Act. The system executes and streams results: data retrieved, charts rendered, configurations generated. The user sees the output as it is produced.

These phases are not cosmetic. The StreamClassifier parses actual SSE event types — text-start, text-delta, tool_call_start, tool_call_end, delegate-start, delegate-complete — and maps them to cognitive phases based on the event sequence. The Observe phase corresponds to intent classification events. The Reason phase corresponds to routing and delegation events. The Act phase corresponds to output generation events.

The narration is derived from the system’s actual behavior, not generated as a separate explanation layer. This distinction matters. Systems that generate explanations after the fact can hallucinate. Systems that narrate their actual execution cannot — the narration is the execution, exposed.

Stuck-Agent Recovery

Transparency also means being honest when things go wrong. Agentic systems fail. Agents get stuck — they enter loops, produce outputs that do not match expected schemas, or exceed time budgets. The question is not whether failure happens, but whether the user can see it.
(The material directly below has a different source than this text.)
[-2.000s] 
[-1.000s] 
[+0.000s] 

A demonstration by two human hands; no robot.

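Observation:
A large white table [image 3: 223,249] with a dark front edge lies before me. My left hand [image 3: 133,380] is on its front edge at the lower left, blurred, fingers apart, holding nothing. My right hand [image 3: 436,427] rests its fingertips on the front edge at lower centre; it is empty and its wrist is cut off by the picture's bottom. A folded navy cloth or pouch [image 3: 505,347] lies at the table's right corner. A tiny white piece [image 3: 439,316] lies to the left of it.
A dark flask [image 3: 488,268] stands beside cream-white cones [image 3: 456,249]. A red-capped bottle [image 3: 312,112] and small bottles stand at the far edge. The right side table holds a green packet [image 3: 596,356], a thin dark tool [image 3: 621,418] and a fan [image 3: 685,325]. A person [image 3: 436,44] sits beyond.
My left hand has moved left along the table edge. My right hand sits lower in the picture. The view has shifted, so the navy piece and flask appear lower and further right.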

DeepHarness implements stuck-agent recovery as a visible process. When an agent exceeds its time budget or produces outputs that fail validation, the system does not silently retry or fall back. It reports the failure in the narration stream, terminates the stuck agent, and either escalates to a higher-capability model tier or presents the partial results with a clear explanation of what went wrong.
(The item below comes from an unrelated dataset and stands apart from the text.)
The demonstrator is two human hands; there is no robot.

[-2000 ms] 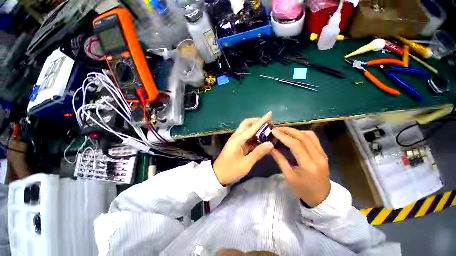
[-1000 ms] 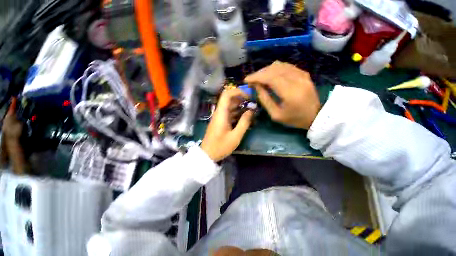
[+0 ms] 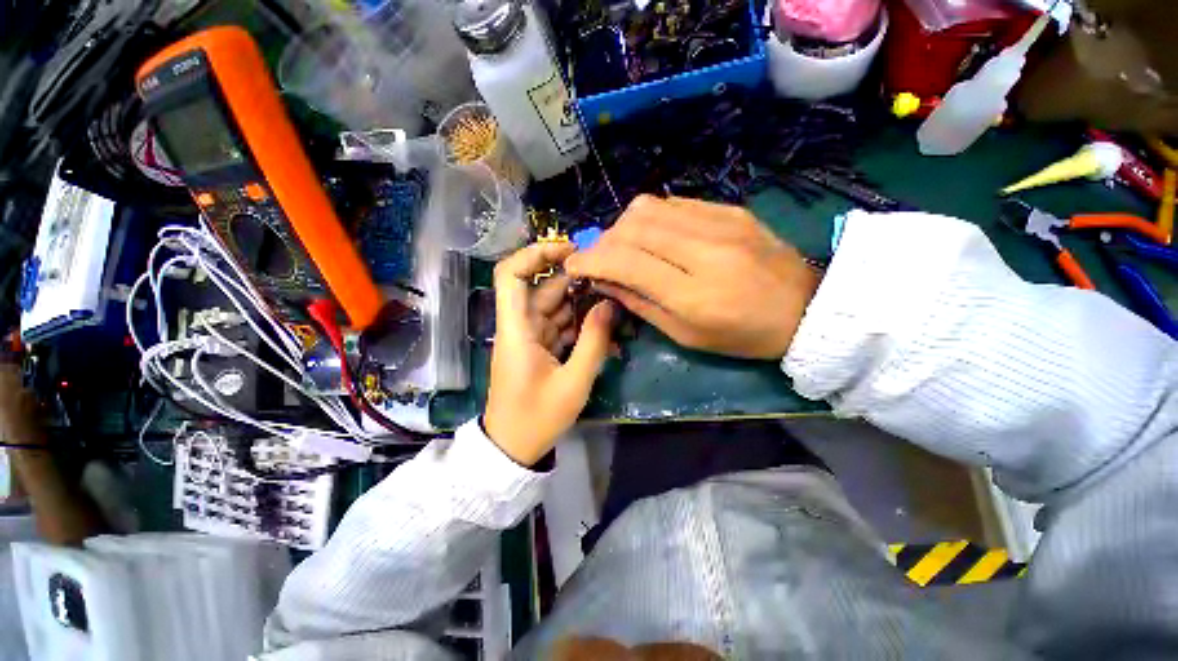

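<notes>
My left hand (image 3: pixel 540 355) is curled, thumb up, around a small dark watch housing (image 3: pixel 588 300) that is mostly hidden by the fingers, over the front left of the green mat. My right hand (image 3: pixel 698 274) lies over it from the right, its fingertips meeting the left fingers. Whether the right fingers pinch something is hidden. A small blue square (image 3: pixel 588 239) shows just behind the right fingertips. Gold-coloured small parts (image 3: pixel 552 238) lie beside it.
An orange multimeter (image 3: pixel 278 168) and white cables (image 3: pixel 175 323) are at left. Plastic cups (image 3: pixel 485 213) and a white bottle (image 3: pixel 527 97) stand behind my hands. A blue tray (image 3: pixel 672 84) and loose black parts (image 3: pixel 775 142) are at the back. Orange-handled cutters (image 3: pixel 1070 245) lie at right.
Both hands have moved from the mat's front edge to its left part by the blue square. The right hand has lowered onto the left. The view has shifted.
</notes>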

The Glass Box DAG records the failure node, the recovery decision, and the outcome. If the system upgraded the model tier and retried, the DAG shows both attempts. If the system returned partial results, the DAG shows which agents completed and which failed.

This is uncomfortable transparency. Most products hide their failures. But hiding failures in an agentic system is worse than showing them, because the user cannot distinguish between “the system did not try” and “the system tried and failed” — and those require very different responses.

PII Masking

One category of decision must be invisible: the system’s handling of personally identifiable information.

DeepHarness’s PII masking runs before data leaves the infrastructure. When a query or data payload contains PII — names, email addresses, phone numbers, identifiers — the masking layer strips or replaces it before the content reaches an external model provider. The Glass Box records that masking occurred and what categories were detected, but does not record the PII itself.

This is the one exception to radical transparency. The system is transparent about the fact that masking happened, and about the policy that triggered it, but not about the content that was masked. This is by design: the transparency is about the decision, not about the data.

Why This Enables Enterprise Adoption

Enterprise buyers have a specific concern with AI systems: accountability. When a system makes a decision that affects business operations, someone needs to be able to answer “why did it do that?” with specifics, not with “the AI decided.”

The Glass Box DAG provides those specifics. Every routing decision has a Q-value justification. Every model selection has a cost-cascade trace. Every delegation has a source, target, and reason. Every failure has a recovery trace. These are not summaries or explanations — they are the actual decision records.

Blueprint governance provides the other half of accountability: authorization. The blueprint is a record of what was approved. The DAG is a record of what happened. The two together answer both “who authorized this?” and “how was it executed?”

This is what trust looks like in an agentic system. Not a trust badge. Not a compliance certification. A structural property of the architecture that makes every decision inspectable, every authorization traceable, and every failure visible.

We call it a Glass Box because that is what it is. You can see everything inside.